In order to service the south-end customers who want sewer connections, the Fort Ward treatment plant will have to undergo a significant expansion.
And to pay for that, the Kitsap County Sewer District No. 7 will need $1.5 million cash up front from the city.
“I don’t see us starting construction until we’ve got the money in hand to pay the bills,” said KCSD commissioner Gayle Ashton.
District and city officials and their attorneys met Wednesday afternoon to consider the ramifications of a district resolution that it would make 250 connections available for south-end neighborhoods at a cost of $6,000 apiece – less than earlier estimates – but would require the whole amount to be paid up front.
District officials said the plant needs a second aeration tank before it encounters both the new connections and wet weather.
“That needs to be in place a month before we have a record rainfall,” said district engineer Mike Yuhl.
Because the tiny district’s bonding capacity has been exhausted, the only way to finance the necessary work is to get cash up front from the city, according to district commission chair Sarah Lee.
The city has always assumed that the connection fee could be paid as individual homes hooked up to sewer service, city Administrator Lynn Nordby said.
The prospect of paying the money up front raises a number of troublesome questions, to which the participants at Wednesday’s meeting had no ready answers.
“This could sink the whole thing,” said Nordby.
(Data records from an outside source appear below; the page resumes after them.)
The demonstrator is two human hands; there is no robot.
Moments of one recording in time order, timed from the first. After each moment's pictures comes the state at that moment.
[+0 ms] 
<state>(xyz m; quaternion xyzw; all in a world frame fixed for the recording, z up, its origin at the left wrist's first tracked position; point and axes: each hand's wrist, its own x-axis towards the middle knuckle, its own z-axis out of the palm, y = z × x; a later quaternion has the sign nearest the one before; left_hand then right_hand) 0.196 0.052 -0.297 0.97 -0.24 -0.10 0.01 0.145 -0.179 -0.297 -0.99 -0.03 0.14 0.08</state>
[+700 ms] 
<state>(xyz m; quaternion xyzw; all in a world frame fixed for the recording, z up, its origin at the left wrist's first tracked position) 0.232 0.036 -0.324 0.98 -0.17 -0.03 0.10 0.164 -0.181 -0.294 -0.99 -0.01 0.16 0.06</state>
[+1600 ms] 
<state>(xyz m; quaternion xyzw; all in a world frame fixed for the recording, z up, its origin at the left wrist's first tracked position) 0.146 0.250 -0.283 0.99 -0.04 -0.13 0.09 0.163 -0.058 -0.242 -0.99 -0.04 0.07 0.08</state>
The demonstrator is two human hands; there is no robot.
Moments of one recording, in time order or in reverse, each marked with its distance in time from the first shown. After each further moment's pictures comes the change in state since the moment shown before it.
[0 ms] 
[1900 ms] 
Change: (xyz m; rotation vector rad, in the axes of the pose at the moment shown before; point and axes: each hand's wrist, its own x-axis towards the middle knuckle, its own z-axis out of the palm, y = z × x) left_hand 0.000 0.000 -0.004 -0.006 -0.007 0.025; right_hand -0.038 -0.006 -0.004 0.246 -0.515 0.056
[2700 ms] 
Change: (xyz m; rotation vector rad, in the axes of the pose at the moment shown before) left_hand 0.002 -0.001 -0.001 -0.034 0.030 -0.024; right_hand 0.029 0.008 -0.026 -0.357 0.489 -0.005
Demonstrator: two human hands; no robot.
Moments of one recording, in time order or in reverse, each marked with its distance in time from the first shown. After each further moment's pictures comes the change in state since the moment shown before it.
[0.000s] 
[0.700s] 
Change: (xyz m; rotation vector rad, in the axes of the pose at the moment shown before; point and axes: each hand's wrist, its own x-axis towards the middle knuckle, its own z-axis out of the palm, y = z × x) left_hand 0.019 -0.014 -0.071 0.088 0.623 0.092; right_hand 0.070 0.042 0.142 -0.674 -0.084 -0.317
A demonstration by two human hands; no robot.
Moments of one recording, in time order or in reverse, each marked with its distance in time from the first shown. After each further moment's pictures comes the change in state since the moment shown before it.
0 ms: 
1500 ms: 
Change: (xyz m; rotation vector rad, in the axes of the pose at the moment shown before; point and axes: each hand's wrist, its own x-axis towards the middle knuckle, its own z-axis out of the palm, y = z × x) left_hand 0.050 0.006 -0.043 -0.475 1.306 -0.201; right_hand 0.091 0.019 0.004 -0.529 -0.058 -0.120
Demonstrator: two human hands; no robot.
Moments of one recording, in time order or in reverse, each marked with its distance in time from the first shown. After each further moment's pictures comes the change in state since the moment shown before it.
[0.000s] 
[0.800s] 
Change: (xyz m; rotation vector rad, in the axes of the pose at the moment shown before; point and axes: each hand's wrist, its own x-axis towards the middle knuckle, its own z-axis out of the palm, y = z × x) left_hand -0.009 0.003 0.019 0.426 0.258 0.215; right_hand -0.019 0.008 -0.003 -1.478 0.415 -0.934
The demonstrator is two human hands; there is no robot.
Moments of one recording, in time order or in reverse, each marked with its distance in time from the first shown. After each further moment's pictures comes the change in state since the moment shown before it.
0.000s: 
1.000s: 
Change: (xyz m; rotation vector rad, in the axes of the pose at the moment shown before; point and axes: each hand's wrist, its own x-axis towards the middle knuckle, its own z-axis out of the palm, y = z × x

The city had been planning to form a Local Improvement District, or LID, as a way to provide sewer service to four south-end neighborhoods – the lower portions of Emerald Heights, Rockaway Beach, upper Pleasant Beach and Point White – as well as to Blakely School.
In those areas, a combination of small lots and adverse subsurface conditions have reportedly created recurring problems with septic systems.
Under LID financing, the city sells bonds to pay for construction costs, then passes the costs through to properties within the district. Property owners have the choice of paying up-front or paying over 20 years at a rate of interest tied to the rate the city pays the bondholders.
According to council resolutions approving the south-end plan, property owners with working septic systems would not be required to hook up immediately.
All owners would have to pay for the cost of running the sewer line past their property, referred to as the “shared cost.” But they would not bear the on-site costs of tying their individual residences to that line, or the “latecomer” cost to share facilities already installed to service Lynwood Center until and unless they wanted the sewer service.
But if the KCSD connection cost must be paid up-front, then the city would, in turn, need to pass that cost along to all properties within the LID – both those that want to hook up immediately, and those that don’t.
New math
Adding the connection fee to the costs that are mandatory for all properties significantly changes the arithmetic for those who might want to opt out.
Using cost estimates from a 2002 consultant’s report, Emerald Heights property owners would have to pay just under $25,500 for a sewer connection, but almost $21,000 even if they don’t hook up.
Comparable figures for Pleasant Beach are $23,000 to connect, $13,500 to defer; for Point White, $26,000 to connect, $16,000 to defer, and for Rockaway Beach, $26,000 to connect, $17,000 to defer.
“That won’t go over very well, because we’ve been telling people for years that they can opt out,” said Charles Hawk of Rockaway Beach, a sewer proponent who attended the Wednesday meeting.
The bright side, said Hawk, is that the $6,000 connection fee is significantly lower than earlier estimates of $10,000, which may increase the proportion of owners who want to hook on immediately.
“When we were talking about $10,000 per hookup, I think we might have had less than 50 percent participation,” he said. “But at $6,000, you could get as much as 80 percent.”
The next step will be for the city to actually draw the boundaries of the areas to be included within the LID. If 60 percent of the property owners within the boundaries object, the LID cannot be formed.
City Attorney Rod Kaseguma said that state law does not explicitly address the issue of protests by 60 percent of the owners in one sub-area of an LID, but he will recommend that the council agree to carve out any neighborhood where that protest threshold is exceeded.
Sewer commissioner Lee said that the district has to offer connections to all properties within the LID boundaries, even though some owners might elect to defer hooking up.
And while she said the district might accept being paid over time to coincide with its construction costs, it cannot finance the expansion itself, then wait to see which property owners decide to pay the connection fee.
“If the city wants to talk about a payment schedule, we can show some flexibility,” she said. “But if it wants something for nothing, we can’t be flexible about that.”